> [Activity] Skip any pictures. Repeat the data exactly, from its first line through the line that holds "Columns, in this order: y", both included.

Stored data entries:

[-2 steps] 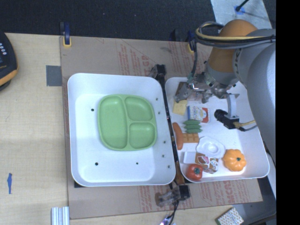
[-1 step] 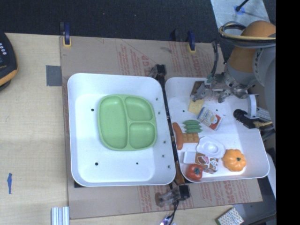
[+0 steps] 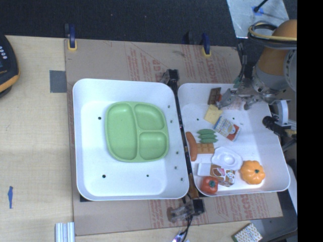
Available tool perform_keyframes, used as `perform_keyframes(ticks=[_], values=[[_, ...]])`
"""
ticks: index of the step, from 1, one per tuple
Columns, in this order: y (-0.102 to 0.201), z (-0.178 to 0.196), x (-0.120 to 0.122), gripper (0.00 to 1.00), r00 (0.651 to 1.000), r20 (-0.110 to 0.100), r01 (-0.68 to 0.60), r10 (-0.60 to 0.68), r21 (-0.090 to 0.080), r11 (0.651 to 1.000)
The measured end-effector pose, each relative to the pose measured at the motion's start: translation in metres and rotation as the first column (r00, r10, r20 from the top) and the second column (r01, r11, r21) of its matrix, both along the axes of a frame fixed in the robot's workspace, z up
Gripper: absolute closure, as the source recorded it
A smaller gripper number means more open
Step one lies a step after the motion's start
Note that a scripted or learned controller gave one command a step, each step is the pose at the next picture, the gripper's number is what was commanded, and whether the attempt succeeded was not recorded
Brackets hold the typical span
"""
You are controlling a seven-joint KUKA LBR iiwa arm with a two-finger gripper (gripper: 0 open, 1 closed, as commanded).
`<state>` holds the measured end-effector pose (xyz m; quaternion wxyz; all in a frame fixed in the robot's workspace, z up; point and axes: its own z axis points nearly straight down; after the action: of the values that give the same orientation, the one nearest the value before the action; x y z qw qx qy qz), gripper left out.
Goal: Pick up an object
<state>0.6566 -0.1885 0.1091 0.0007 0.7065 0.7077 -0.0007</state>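
Camera view: red lettering on cardboard sheet (image 3: 151,57), unreadable.

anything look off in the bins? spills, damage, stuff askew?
Nothing stands out. The green divided plate lies flat in the left bin. The toy foods, among them the pumpkin, tomato and hot dog, sit loosely scattered inside the right bin, none over the rim. The gripper hangs over that bin's far end.

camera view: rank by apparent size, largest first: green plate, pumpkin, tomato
1. green plate, largest by far
2. pumpkin
3. tomato, a little smaller than the pumpkin
All lie at similar depth, so the ranking should hold.
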Motion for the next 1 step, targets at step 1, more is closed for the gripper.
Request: perform_keyframes(ticks=[1], values=[[-0.0098,-0.0160,-0.1048,0.00,1.000,-0.006,0.002,-0.002,0.003,1.000]])
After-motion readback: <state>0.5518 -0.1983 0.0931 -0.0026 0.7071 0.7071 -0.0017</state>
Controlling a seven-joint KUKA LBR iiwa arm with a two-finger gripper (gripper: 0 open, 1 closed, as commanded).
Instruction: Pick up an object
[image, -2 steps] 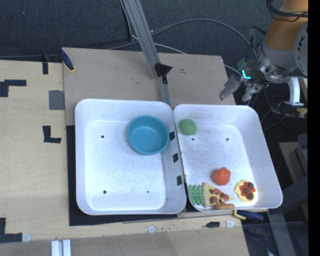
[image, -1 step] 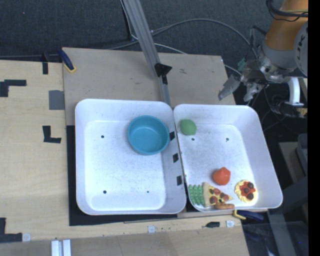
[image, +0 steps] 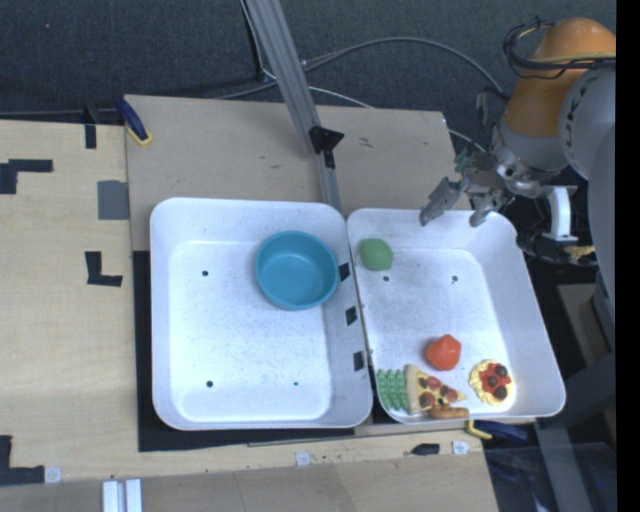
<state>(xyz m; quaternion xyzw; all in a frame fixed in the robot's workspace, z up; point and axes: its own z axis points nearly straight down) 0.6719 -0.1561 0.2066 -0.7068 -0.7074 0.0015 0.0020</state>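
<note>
Down at the near edge of the right bin (image: 530, 300) lie three toy foods in a row: a pizza slice (image: 412, 391) at the near left corner, a small round tart (image: 492, 381) toward the near right corner, and a red tomato (image: 444, 351) just behind and between them. They are close together, so grabbing one could bump the others. Farther back, a green ball (image: 376, 253) sits alone by the left wall, easy to reach. Next door, a blue bowl (image: 296, 270) rests near the far edge of the left bin (image: 180, 330). Farthest back, my gripper (image: 455, 212) hangs over the right bin's far rim, fingers spread apart and holding nothing. I think the green ball is my best pick.
</note>
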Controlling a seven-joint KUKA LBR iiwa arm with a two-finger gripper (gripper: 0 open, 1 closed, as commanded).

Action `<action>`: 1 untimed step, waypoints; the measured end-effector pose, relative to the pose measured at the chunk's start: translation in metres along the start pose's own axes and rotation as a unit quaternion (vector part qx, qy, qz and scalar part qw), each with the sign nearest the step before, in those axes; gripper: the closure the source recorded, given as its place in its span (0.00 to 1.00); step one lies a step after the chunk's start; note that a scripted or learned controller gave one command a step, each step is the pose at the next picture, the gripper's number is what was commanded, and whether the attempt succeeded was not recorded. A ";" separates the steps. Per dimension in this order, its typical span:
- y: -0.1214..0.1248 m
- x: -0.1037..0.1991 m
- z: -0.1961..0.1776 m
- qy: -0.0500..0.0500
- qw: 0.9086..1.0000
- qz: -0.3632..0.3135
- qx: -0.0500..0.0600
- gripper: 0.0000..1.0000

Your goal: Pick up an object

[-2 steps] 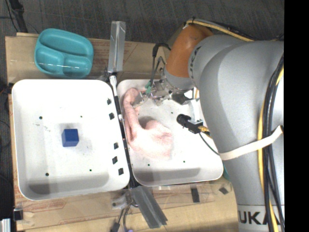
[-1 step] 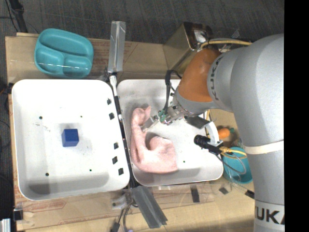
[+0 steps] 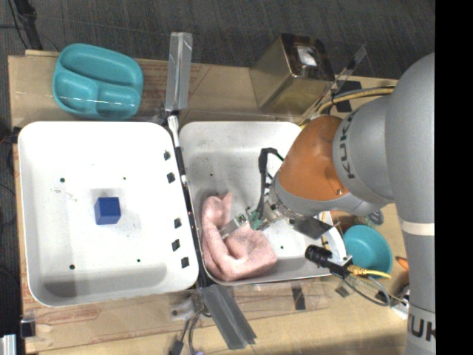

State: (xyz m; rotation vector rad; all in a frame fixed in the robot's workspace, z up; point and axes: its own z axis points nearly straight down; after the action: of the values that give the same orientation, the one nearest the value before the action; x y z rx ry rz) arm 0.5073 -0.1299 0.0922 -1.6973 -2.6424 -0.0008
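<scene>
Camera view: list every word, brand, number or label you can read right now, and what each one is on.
"KUKA", only partly visible, runs down the grey arm casing beside the orange band.
"KU", cut off by the frame's lower edge, is on the arm's lower grey segment.
The blue cube, pink cloth, both white bins and teal tray carry no readable text.

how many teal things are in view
2. A teal tray lies on the bench beyond the left bin. A teal bowl sits right of the right bin, partly behind the arm; more may be hidden under it.
</scene>
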 end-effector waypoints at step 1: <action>-0.016 0.038 0.000 -0.001 1.000 -0.008 0.000 0.00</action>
State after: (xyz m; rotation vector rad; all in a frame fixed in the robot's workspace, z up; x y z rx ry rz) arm 0.4772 -0.1014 0.0922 -1.6773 -2.6577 -0.0002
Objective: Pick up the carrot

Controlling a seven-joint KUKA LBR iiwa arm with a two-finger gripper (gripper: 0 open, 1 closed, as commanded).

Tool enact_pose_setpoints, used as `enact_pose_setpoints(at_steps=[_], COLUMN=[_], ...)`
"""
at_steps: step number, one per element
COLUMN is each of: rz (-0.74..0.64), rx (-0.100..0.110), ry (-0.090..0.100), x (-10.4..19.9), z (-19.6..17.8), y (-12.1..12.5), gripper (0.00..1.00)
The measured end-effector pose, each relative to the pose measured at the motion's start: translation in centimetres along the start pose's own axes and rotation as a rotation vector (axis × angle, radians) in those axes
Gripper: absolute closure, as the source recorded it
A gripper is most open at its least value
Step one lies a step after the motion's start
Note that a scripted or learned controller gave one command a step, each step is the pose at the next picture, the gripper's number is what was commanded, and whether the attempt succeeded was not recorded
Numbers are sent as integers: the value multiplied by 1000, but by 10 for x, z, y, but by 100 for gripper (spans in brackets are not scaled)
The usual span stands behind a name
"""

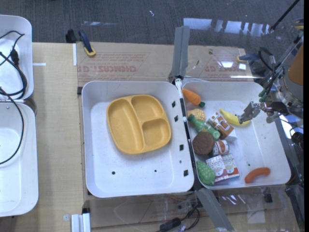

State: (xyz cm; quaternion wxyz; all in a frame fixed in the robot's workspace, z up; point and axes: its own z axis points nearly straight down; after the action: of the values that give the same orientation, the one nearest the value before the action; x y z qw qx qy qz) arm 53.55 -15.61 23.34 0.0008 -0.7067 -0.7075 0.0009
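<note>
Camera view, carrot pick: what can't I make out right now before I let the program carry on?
- Gripper: too small, blurred against the banana; its finger state is unreadable.
- Arm: cut off by the right edge.
- Carrot: lies by the divider at the right bin's far left corner; contact with the wall can't be judged.
- Carton labels: too small to read.

My desk [53,76] looks like pale, matt wood. Both bins are smooth white plastic with a soft sheen: the left bin [96,178] carries a matt yellow plastic plate [139,123], and the right bin [270,153] holds glossy plastic toy food. The carrot [191,96] is smooth orange plastic with a green tip, the banana [232,118] shiny yellow, the sausage [257,174] slick orange-red. A small carton [222,168] looks like printed paper. My gripper [252,111] is dull grey metal.
</note>
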Motion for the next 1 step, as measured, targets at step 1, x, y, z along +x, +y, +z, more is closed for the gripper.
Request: enact_pose_setpoints(at_steps=[1], rz=[-283], rx=[-2], ry=[-1], x=[30], z=[52], y=[77], gripper=[0])
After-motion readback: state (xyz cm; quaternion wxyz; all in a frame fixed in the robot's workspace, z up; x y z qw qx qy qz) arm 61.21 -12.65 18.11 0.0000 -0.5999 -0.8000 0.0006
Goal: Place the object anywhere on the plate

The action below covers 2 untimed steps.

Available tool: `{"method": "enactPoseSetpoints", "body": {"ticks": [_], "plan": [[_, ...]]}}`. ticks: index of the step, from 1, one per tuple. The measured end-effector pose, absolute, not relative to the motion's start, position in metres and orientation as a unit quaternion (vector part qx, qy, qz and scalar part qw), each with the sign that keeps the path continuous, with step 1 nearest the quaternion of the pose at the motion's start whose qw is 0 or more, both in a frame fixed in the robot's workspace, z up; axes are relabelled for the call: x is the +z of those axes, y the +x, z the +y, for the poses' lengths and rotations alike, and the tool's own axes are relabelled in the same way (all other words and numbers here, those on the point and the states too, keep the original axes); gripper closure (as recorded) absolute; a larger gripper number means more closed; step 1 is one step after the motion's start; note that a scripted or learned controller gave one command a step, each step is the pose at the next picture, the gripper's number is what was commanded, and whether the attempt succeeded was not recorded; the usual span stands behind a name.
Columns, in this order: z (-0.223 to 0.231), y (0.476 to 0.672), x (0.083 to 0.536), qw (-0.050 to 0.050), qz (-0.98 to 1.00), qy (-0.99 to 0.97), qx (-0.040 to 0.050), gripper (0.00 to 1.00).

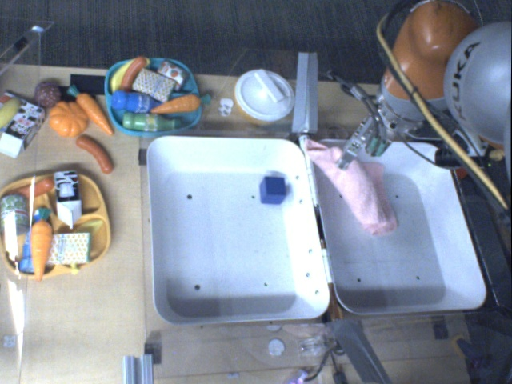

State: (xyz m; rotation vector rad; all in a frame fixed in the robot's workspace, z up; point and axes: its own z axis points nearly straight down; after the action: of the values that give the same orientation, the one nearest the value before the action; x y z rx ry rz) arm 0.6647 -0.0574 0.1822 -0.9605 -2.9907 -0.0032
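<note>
- Left bin (172,286): we log a blue cube (274,189), unplaced.
- Right bin (448,286): pink cloth (364,189).
- Gripper (352,154): touching the cloth's upper end; grip state we cannot tell.
- White plate (264,94): behind the bins; placing remains, we judge.

pink cloth (362,194): soft, matt, fuzzy | blue block (274,189): smooth, matt | bins (232,306): white plastic, smooth, slight sheen | worktop (120,326): pale wood, matt | arm shell (484,70): glossy grey; orange band glossy
</note>
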Motion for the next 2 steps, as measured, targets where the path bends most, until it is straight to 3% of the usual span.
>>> {"method": "enactPoseSetpoints", "body": {"ticks": [1,2], "plan": [[-0.056,0.666,0.223,-0.001,-0.953,-0.304,-0.0010,1.00],[-0.012,0.629,0.214,0.001,-0.994,-0.108,-0.0010,1.00]]}}
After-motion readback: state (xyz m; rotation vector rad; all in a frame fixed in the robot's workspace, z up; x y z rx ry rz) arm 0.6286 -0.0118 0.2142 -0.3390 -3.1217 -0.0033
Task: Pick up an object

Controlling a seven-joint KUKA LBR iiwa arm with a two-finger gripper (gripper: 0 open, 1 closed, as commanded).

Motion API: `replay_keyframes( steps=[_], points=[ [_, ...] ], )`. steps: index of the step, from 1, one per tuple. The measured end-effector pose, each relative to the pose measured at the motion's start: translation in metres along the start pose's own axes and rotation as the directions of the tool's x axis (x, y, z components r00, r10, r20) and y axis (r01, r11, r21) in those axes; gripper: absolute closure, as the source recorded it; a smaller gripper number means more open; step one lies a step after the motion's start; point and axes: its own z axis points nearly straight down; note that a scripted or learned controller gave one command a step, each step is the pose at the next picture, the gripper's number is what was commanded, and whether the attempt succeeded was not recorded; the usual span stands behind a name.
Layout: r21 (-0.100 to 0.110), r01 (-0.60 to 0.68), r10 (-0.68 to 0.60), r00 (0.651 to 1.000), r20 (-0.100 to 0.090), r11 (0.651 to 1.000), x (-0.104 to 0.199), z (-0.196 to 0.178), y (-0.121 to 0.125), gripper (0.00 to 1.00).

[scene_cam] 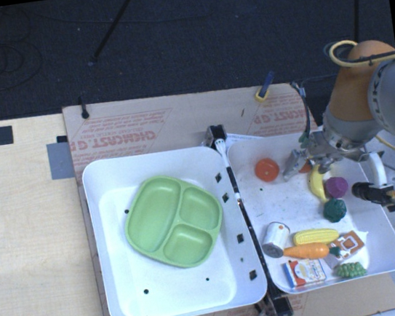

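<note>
Hand (308, 161) hovers beside a round orange-red ball (266, 170).

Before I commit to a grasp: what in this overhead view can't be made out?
- End effector: open or shut unreadable; the wrist hides it in the camera view.
- Banana: top end hidden under the end effector.
- Small box: label too small to read.
- Arm: cut off by the view's right edge.
</note>
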Motion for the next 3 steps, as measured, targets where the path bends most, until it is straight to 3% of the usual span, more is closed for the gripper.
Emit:
replay_keyframes(
  steps=[1, 2, 3],
  points=[
    [0.005, -0.002, 0.002, 1.0, 0.0, 1.0, -0.031, 0.022, -0.036, 0.0],
    [0.007, -0.006, 0.006, 1.0, -0.005, 1.0, -0.03, 0.012, -0.036, 1.0],
    [0.005, -0.001, 0.001, 1.0, -0.003, 1.0, 0.046, 0.021, -0.045, 1.0]
  ],
)
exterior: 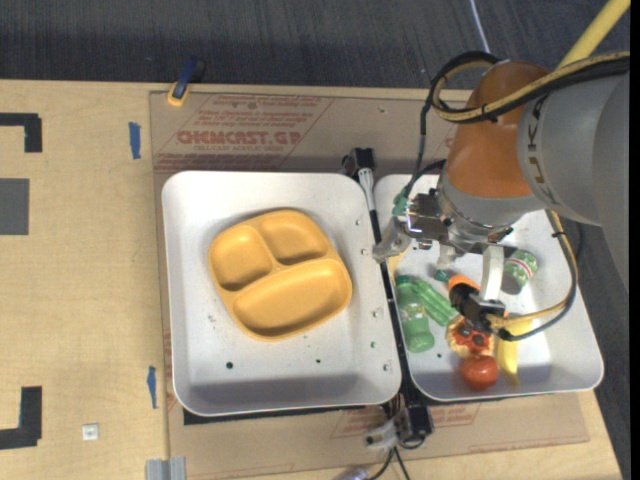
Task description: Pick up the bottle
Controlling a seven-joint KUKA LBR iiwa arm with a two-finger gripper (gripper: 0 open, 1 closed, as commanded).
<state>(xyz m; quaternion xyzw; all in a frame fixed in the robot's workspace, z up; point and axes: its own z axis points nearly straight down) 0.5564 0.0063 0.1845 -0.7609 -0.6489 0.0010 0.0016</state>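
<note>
Green bottle point(413, 313) flat (lengthwise) by right bin's left wall

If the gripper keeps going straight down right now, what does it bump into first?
Probably the green bottle, or the orange toy beside it. The gripper hangs over that cluster in the right bin, but depth is hard to judge from above.

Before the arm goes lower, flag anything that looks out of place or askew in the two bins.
The green bottle lies on its side in the right bin, wedged among jumbled toy food beside a tomato. The hand hovers over that clutter. The yellow divided plate sits slightly askew in the left bin. Nothing looks spilled or broken.
</note>
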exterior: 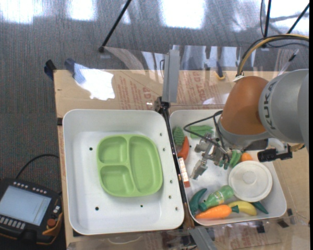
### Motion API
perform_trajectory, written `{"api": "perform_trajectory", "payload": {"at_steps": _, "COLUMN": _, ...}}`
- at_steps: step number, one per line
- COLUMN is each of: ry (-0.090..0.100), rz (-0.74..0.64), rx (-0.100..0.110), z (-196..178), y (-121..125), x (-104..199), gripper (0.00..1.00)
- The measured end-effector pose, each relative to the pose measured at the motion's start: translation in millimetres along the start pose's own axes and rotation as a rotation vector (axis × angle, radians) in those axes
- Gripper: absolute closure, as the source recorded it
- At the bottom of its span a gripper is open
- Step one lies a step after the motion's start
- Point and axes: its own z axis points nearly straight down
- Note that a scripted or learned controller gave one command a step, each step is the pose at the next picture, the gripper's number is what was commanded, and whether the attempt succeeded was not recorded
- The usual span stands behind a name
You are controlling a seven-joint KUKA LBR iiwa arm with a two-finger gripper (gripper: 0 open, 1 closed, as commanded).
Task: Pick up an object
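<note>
My gripper (200, 159) hangs low over the middle of the right bin (279, 194), fingers pointing left and spread, nothing visible between them. Just left of it lie a green ridged cucumber (178, 137) and a red-orange piece (184, 149). A green leafy item (201, 130) sits behind it. To its right stands a white round bowl (249, 180). Along the front wall lie a carrot (219, 211), a yellow banana (245, 207), a green bottle (219, 196) and a dark green pepper (197, 198).
The left bin (75, 139) bears a green divided plate (129, 164). The arm's orange band and grey wrist (261, 111) loom over the right bin's back corner. A small orange piece (246, 157) and a green one (235, 158) sit by the bowl.
</note>
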Motion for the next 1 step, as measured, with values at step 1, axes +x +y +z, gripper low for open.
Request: {"api": "perform_trajectory", "payload": {"at_steps": 1, "ry": -0.005, "rz": 0.175, "rx": -0.001, "z": -28.3, "y": -31.3, "x": -65.8, "gripper": 0.0}}
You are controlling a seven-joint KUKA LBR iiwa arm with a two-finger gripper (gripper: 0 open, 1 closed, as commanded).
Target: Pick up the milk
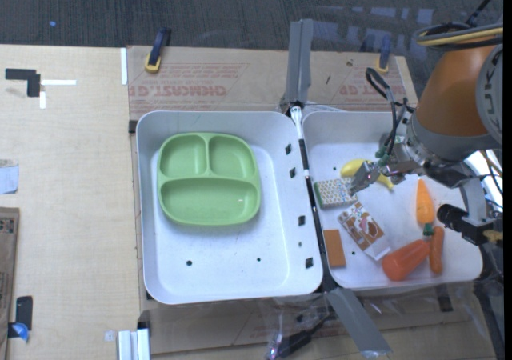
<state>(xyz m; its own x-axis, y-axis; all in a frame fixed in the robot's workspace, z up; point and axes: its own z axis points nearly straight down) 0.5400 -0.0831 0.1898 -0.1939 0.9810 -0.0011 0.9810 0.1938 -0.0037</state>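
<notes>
pincer [364,177] over right bin [472,270], can't tell its state | milk [362,227] just below, banana [354,167] beside | cardboard reads CHEMCAST GP

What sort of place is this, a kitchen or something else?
Probably a robot lab, not a kitchen. A grey and orange arm reaches over two white bins on a plywood bench. One bin holds a green plate, the other toy food such as a carrot.

Green divided plate [210,179]: left bin [152,270], upper half. Banana [354,167], carrots [425,205], brown block [334,249]: right bin [320,142].
</notes>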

> [Problem solution]
[-2 steps] 
[-1 step] 
[+0 steps] 
Available tool perform_keyframes, used as `perform_keyframes(ticks=[_], values=[[_, ...]])`
"""
ticks: index of the step, from 1, one per tuple
Columns, in this order: y (-0.102 to 0.201), z (-0.178 to 0.196), x (-0.120 to 0.122), gripper (0.00 to 1.00), r00 (0.651 to 1.000), r20 (-0.110 to 0.100), r01 (-0.68 to 0.60), r10 (-0.60 to 0.68), r21 (-0.090 to 0.080), r11 (0.651 to 1.000)

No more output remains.